### The task
Reproduce each line of the material that follows, word for word.

++++++

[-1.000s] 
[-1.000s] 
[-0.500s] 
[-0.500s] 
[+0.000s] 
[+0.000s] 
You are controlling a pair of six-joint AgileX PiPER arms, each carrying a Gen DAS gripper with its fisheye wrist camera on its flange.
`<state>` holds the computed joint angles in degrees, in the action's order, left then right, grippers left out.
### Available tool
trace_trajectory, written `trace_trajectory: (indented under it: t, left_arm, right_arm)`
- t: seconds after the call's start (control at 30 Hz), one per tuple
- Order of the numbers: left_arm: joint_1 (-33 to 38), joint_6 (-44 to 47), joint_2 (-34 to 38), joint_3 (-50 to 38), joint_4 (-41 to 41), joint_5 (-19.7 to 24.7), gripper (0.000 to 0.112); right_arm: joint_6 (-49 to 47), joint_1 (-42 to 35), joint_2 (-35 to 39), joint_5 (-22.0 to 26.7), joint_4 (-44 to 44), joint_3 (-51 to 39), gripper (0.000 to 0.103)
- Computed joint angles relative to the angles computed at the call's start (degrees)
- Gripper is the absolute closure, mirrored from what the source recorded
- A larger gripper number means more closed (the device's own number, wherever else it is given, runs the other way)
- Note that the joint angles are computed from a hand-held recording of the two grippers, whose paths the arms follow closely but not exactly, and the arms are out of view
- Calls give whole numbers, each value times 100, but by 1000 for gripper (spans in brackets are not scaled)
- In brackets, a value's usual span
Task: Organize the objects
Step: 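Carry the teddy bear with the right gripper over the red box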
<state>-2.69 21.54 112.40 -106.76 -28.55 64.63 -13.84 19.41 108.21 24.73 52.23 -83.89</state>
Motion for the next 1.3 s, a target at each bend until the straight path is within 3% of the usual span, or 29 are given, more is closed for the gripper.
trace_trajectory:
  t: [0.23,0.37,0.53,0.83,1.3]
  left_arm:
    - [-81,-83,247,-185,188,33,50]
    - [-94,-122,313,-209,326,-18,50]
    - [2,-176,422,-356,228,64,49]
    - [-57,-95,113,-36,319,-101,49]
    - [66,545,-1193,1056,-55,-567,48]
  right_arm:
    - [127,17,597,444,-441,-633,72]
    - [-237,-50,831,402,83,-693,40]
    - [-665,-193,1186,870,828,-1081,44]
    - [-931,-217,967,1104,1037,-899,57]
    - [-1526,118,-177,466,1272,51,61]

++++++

### Output below
[-1.000s] 
[-1.000s] 
[-0.500s] 
[-0.500s] 
[+0.000s] 
[+0.000s] 
You are controlling a pair of six-joint AgileX PiPER arms, each carrying a Gen DAS gripper with its fisheye wrist camera on its flange.
`<state>` holds the computed joint angles in degrees, in the action's order, left then right, grippers left out.
### Available tool
trace_trajectory, written `trace_trajectory: (indented under it: t, left_arm, right_arm)`
- t: seconds after the call's start (control at 30 Hz), one per tuple
- Order of the numbers: left_arm: joint_1 (-33 to 38), joint_6 (-44 to 47), joint_2 (-34 to 38), joint_3 (-50 to 38), joint_4 (-41 to 41), joint_5 (-19.7 to 24.7), gripper (0.000 to 0.112); right_arm: joint_6 (-49 to 47), joint_1 (-42 to 35), joint_2 (-35 to 39), joint_5 (-22.0 to 26.7), joint_4 (-44 to 44), joint_3 (-51 to 39), gripper (0.000 to 0.103)
- Computed joint angles relative to the angles computed at the call's start (degrees)
- Gripper is the absolute closure, mirrored from what the source recorded
- A larger gripper number means more closed (the device's own number, wherever else it is given, runs the other way)
- Note that the joint angles are computed from a hand-held recording of the two grippers, whose paths the arms follow closely but not exactly, and the arms are out of view
- Calls give whole numbers, each value times 100, but by 1000 for gripper (spans in brackets are not scaled)
- In brackets, a value's usual span
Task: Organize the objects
Step: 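Carry the teddy bear with the right gripper over the red box
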<state>-2.69 21.54 112.40 -106.76 -28.55 64.63 -13.84 19.41 108.21 24.73 52.23 -83.89</state>
Motion for the next 1.3 s, a target at each bend until the straight path is within 3% of the usual span, or 29 are given, more is closed for the gripper.
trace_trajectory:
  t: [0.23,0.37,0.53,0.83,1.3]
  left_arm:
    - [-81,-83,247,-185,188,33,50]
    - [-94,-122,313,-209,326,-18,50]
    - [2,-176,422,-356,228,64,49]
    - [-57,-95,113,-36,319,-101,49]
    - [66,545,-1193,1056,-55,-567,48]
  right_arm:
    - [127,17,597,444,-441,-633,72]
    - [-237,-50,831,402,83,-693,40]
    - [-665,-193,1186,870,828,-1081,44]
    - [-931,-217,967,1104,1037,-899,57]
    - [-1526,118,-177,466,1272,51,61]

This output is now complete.